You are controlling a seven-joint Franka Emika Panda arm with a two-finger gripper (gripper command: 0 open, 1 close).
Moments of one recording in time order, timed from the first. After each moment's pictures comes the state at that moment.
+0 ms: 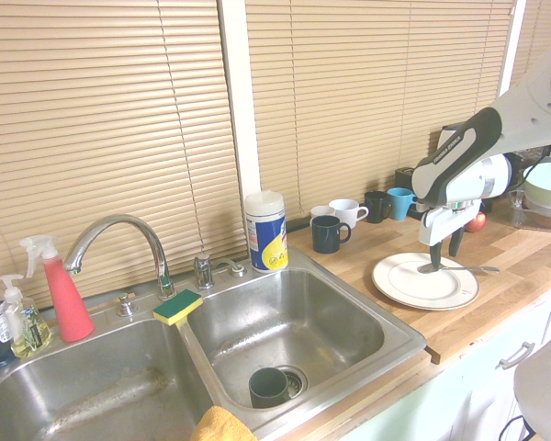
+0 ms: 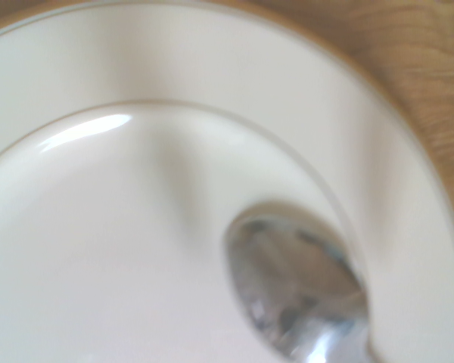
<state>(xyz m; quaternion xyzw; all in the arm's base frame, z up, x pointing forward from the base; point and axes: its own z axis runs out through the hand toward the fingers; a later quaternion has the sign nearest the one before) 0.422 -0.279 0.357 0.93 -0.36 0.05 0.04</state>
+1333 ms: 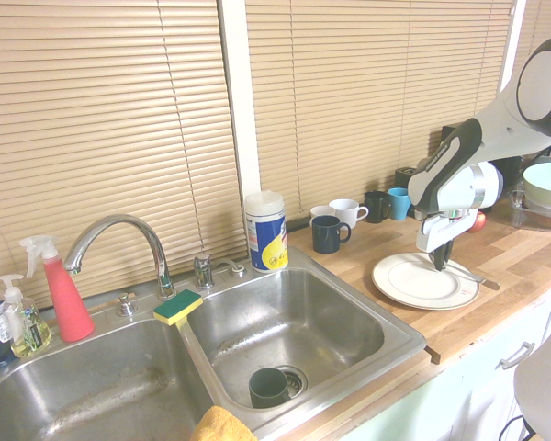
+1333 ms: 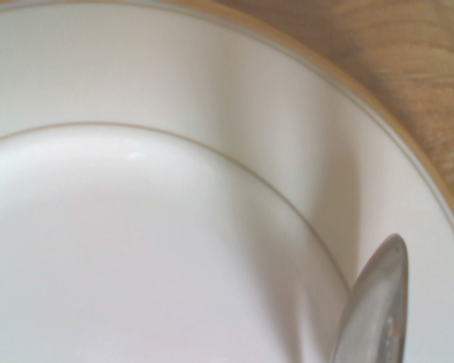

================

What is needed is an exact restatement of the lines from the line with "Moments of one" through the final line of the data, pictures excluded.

Moments of one recording in time order, timed from the first. After each moment's pictures comes the state at that moment.
+0 ms: 
+0 ms: 
<state>(xyz m; quaternion xyzw; all in the arm's base frame, z up, x pointing forward from the base; point and axes: its own z axis runs out through the hand toward the fingers; a later quaternion has the sign nearest the one before) 0.422 -0.279 0.357 0.93 -0.36 0.05 0.04</state>
+1333 ms: 
+1333 ms: 

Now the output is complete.